### WORK REQUEST
A line below contains "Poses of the", and a later one contains "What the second". Repeat both, with every line between them, exactly.
====== RECORDS FOR THIS EXERCISE ======
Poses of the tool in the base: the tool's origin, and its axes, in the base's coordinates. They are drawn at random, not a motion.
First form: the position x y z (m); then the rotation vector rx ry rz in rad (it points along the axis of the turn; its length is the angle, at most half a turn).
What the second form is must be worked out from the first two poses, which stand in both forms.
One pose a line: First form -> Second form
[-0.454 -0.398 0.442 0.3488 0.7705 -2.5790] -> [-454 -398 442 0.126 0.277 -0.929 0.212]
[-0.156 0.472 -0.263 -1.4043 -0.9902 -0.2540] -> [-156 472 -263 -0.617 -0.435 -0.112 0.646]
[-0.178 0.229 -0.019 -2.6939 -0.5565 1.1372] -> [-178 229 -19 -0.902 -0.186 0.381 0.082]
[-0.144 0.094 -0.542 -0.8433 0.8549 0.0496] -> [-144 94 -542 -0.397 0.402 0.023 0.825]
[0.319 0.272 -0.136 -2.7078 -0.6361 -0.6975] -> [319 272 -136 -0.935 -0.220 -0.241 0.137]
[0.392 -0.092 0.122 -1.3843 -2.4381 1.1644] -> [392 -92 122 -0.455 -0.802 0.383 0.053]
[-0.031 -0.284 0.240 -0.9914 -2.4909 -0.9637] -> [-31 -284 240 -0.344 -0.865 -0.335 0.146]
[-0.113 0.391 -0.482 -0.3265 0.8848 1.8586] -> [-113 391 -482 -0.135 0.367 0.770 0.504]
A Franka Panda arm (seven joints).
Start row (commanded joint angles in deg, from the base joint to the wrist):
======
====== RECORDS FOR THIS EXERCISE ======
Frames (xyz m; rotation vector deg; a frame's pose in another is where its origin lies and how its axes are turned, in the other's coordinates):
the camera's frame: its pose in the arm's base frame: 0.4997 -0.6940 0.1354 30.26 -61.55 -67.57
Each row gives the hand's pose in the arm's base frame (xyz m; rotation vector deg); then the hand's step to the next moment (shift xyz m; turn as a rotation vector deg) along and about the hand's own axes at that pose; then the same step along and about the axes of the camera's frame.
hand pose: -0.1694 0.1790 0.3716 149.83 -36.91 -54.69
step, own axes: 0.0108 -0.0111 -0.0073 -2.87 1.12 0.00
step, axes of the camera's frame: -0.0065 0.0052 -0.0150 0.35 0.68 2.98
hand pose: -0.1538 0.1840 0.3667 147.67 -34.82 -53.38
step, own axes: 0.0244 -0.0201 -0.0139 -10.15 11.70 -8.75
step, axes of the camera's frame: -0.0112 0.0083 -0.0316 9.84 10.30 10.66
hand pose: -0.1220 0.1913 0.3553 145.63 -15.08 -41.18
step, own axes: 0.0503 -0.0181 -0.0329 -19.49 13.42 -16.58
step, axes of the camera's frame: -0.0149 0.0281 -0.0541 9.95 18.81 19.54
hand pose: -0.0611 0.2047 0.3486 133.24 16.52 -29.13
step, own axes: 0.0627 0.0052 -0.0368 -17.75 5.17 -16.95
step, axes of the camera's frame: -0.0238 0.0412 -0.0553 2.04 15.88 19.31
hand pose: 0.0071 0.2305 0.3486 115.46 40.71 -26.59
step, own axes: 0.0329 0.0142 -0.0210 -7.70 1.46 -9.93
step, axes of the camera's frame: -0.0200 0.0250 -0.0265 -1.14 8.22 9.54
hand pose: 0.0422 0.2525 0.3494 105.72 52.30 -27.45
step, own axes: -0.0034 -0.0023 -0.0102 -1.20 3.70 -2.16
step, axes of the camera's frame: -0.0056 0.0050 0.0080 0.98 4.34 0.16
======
### ANSWER
Poses of the tool in the base: the tool's origin, and its axes, in the base's coordinates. They are drawn at random, not a motion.
First form: the position x y z (m); then the rotation vector rx ry rz in rad (it points along the axis of the turn; its length is the angle, at most half a turn).
What the second form is must be worked out from the first two poses, which stand in both forms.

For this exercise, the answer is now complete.